[Record excerpts Boundary: Start]
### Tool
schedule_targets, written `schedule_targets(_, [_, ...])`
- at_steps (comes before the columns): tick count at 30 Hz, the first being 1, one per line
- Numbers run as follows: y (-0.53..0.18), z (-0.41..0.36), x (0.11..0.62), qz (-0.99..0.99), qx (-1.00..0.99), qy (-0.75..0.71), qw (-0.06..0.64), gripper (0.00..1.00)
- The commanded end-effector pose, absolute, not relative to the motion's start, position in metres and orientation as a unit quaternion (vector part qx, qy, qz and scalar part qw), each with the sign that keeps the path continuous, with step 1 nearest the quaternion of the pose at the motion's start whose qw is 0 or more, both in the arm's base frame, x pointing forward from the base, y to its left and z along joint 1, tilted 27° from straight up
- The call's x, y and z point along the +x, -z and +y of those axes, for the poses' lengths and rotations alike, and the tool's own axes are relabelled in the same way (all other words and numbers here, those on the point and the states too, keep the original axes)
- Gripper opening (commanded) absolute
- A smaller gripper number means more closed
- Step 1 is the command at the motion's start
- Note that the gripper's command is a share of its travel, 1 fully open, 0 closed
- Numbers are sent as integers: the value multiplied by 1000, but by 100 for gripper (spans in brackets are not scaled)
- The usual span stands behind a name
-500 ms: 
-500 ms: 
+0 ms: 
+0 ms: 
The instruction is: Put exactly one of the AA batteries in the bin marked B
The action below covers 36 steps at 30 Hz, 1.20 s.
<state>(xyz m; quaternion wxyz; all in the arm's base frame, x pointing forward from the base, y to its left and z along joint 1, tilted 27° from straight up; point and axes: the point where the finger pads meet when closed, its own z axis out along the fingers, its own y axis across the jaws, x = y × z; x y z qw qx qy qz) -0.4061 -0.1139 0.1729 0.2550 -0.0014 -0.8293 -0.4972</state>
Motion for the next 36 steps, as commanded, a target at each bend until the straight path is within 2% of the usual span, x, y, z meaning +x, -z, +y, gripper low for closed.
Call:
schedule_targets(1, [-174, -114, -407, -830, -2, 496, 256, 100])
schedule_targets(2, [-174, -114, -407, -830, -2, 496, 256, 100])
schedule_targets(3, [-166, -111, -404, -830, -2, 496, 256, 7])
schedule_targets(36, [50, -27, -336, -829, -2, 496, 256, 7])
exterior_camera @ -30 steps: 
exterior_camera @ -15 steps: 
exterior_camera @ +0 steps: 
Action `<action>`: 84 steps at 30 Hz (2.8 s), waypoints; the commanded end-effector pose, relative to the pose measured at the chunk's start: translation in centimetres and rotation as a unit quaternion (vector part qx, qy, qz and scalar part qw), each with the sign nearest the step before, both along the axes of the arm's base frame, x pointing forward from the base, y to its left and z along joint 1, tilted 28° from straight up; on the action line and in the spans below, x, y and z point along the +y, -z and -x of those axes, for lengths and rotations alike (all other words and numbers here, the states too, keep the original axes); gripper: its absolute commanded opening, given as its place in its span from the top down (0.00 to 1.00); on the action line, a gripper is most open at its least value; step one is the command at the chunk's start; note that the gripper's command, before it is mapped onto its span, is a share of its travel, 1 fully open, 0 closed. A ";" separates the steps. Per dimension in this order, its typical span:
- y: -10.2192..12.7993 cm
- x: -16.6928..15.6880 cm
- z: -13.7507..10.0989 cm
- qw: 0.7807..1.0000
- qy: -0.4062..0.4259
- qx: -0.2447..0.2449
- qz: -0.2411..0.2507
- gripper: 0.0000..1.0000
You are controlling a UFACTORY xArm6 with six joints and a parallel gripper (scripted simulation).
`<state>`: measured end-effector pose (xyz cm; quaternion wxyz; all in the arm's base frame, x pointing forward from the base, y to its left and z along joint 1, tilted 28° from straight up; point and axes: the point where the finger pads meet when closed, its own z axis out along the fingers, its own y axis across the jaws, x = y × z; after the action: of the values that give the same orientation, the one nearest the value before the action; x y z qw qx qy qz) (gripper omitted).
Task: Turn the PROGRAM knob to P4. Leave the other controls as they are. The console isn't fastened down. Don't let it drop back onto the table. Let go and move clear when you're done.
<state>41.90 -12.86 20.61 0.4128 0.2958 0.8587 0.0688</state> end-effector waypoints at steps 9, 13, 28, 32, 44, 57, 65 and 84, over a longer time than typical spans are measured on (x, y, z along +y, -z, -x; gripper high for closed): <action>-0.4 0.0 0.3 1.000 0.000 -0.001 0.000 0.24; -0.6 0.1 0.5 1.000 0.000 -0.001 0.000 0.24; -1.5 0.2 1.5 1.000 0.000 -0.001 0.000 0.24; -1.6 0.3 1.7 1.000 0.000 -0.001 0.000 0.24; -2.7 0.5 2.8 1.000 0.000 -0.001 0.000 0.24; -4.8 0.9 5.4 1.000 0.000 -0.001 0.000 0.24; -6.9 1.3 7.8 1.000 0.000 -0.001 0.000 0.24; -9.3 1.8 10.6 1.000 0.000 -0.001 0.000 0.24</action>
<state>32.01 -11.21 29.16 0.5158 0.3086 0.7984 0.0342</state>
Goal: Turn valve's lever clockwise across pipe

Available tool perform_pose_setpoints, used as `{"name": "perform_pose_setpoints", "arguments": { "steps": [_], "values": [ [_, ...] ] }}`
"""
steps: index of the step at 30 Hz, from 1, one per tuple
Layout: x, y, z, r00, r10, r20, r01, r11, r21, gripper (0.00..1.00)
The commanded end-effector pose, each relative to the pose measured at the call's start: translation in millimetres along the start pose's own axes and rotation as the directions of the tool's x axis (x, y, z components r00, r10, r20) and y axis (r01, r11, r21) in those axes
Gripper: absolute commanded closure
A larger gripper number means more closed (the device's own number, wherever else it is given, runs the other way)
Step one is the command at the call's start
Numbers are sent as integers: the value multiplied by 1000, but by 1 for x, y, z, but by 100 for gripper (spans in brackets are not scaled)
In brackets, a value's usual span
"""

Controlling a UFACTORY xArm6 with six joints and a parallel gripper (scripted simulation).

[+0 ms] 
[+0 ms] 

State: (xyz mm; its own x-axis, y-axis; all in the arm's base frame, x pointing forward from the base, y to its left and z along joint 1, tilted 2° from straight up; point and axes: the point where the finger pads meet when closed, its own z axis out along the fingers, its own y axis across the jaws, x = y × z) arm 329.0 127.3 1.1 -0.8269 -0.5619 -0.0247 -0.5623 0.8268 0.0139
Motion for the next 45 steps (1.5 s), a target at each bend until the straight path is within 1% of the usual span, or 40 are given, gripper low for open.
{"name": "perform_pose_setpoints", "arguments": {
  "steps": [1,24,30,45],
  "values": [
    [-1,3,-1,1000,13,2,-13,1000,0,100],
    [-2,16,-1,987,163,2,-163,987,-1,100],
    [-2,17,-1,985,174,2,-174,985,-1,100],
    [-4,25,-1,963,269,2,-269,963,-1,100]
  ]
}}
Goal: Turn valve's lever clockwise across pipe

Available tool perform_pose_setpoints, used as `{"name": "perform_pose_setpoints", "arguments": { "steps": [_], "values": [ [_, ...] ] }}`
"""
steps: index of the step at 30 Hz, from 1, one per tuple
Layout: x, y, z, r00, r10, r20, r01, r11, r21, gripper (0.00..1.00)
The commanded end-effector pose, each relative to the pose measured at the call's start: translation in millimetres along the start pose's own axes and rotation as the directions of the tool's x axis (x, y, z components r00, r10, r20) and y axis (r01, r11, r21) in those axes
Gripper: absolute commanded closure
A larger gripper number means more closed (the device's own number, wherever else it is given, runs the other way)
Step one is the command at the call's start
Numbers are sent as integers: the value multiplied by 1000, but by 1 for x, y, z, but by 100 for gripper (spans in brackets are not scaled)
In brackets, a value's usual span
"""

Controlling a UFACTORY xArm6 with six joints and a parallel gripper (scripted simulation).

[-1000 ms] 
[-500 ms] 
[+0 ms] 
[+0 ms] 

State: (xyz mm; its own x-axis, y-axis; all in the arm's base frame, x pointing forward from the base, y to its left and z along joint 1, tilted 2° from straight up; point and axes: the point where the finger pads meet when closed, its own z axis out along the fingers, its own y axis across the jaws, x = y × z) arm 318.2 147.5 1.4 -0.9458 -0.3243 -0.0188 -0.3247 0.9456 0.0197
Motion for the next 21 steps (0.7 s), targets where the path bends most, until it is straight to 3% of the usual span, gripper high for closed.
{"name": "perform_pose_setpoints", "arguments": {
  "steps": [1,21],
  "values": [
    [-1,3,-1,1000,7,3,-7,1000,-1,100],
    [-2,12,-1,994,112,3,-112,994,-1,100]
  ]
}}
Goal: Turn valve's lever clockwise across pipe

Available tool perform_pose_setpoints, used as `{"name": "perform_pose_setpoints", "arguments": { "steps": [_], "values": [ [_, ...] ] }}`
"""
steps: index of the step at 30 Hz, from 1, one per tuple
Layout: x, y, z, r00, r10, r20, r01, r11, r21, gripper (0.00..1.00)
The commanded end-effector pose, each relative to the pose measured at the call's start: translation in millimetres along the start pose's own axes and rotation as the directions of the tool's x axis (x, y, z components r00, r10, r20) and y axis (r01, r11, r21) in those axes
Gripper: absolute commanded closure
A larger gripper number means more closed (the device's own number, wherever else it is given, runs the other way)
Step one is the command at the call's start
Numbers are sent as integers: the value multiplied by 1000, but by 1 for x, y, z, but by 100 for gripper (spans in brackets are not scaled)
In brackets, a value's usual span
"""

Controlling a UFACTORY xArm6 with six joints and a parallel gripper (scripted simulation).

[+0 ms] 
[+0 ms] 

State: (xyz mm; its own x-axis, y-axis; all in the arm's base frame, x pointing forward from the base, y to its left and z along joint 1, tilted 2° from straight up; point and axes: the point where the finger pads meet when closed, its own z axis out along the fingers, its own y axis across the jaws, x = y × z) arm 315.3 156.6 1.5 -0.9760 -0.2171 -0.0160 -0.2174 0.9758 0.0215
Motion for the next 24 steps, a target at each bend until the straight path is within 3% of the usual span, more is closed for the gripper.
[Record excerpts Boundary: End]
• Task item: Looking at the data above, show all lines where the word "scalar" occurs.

• Solution below:
- The commanded end-effector pose, absolute, not relative to the motion's start, position in metres and orientation as a unit quaternion (vector part qx, qy, qz and scalar part qw), each with the sign that keeps the path continuous, with step 1 nearest the quaternion of the pose at the motion's start whose qw is 0 or more, both in the arm's base frame, x pointing forward from the base, y to its left and z along joint 1, tilted 27° from straight up
Action `<action>`: 84 steps at 30 Hz (2.8 s), waypoints; the commanded end-effector pose, relative to the pose measured at the chunk's start: translation in centimetres and rotation as a unit quaternion (vector part qx, qy, qz and scalar part qw), each with the sign nearest the step before, both along the axes of the arm's base frame, x pointing forward from the base, y to its left and z along joint 1, tilted 28° from straight up; on the action line and in the spans below, x, y and z point along the +y, -z and -x of those axes, for lengths and rotations alike (all other words and numbers here, the states too, keep the original axes); gripper: its absolute commanded opening, given as its place in its span from the top down (0.00 to 1.00); on the action line, a gripper is most open at its least value; step one is the command at the chunk's start; note that the gripper's command, before it is mapped onto its span, is a share of its travel, 1 fully open, 0 closed. A ";" separates the steps. Per dimension in this order, its typical span:

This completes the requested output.